» COLLECTED DATA:
- Opening Delimiter -
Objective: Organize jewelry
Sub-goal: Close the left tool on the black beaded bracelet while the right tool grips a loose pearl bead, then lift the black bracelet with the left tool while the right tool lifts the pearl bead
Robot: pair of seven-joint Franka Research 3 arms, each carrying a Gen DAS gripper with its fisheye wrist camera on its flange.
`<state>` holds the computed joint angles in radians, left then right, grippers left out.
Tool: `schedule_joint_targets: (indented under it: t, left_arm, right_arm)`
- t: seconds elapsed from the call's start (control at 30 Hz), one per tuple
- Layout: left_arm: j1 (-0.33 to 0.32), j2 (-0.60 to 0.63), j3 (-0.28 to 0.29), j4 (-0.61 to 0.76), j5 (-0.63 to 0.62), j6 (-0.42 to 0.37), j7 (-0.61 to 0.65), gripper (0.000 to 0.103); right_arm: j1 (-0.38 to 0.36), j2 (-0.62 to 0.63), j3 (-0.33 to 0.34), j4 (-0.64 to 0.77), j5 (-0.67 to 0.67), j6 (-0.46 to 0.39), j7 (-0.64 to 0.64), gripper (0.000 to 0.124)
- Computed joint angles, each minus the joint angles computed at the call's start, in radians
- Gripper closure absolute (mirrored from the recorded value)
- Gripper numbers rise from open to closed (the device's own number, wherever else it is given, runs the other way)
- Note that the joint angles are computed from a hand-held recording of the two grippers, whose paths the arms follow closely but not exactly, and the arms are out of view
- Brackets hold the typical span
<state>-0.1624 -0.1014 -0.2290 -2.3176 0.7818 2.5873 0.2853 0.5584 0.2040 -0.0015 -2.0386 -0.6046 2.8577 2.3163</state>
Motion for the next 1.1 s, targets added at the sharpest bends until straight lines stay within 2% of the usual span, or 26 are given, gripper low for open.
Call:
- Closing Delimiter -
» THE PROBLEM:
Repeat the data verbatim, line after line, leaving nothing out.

» FINAL ANSWER:
Objective: Organize jewelry
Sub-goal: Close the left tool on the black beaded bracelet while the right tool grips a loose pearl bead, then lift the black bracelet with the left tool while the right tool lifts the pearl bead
Robot: pair of seven-joint Franka Research 3 arms, each carrying a Gen DAS gripper with its fisheye wrist camera on its flange.
`<state>` holds the computed joint angles in radians, left then right, grippers left out.
Tool: `schedule_joint_targets: (indented under it: t, left_arm, right_arm)`
- t: seconds elapsed from the call's start (control at 30 Hz), one per tuple
- Layout: left_arm: j1 (-0.33 to 0.32), j2 (-0.60 to 0.63), j3 (-0.28 to 0.29), j4 (-0.61 to 0.76), j5 (-0.63 to 0.62), j6 (-0.42 to 0.37), j7 (-0.61 to 0.65), gripper (0.000 to 0.103); right_arm: j1 (-0.38 to 0.36), j2 (-0.62 to 0.63), j3 (-0.33 to 0.34), j4 (-0.64 to 0.77), j5 (-0.67 to 0.67), j6 (-0.46 to 0.39), j7 (-0.64 to 0.64), gripper (0.000 to 0.124)
- Computed joint angles, each minus the joint angles computed at the call's start, in radians
- Gripper closure absolute (mirrored from the recorded value)
- Gripper numbers rise from open to closed (the device's own number, wherever else it is given, runs the other way)
- Note that the joint angles are computed from a hand-held recording of the two grippers, whose paths the arms follow closely but not exactly, and the arms are out of view
- Brackets hold the typical span
<state>-0.1624 -0.1014 -0.2290 -2.3176 0.7818 2.5873 0.2853 0.5584 0.2040 -0.0015 -2.0386 -0.6046 2.8577 2.3163</state>
Motion for the next 1.1 s, targets added at the sharpest bends until straight lines stay within 2% of the usual span, or 26 are given, gripper low for open.
Call:

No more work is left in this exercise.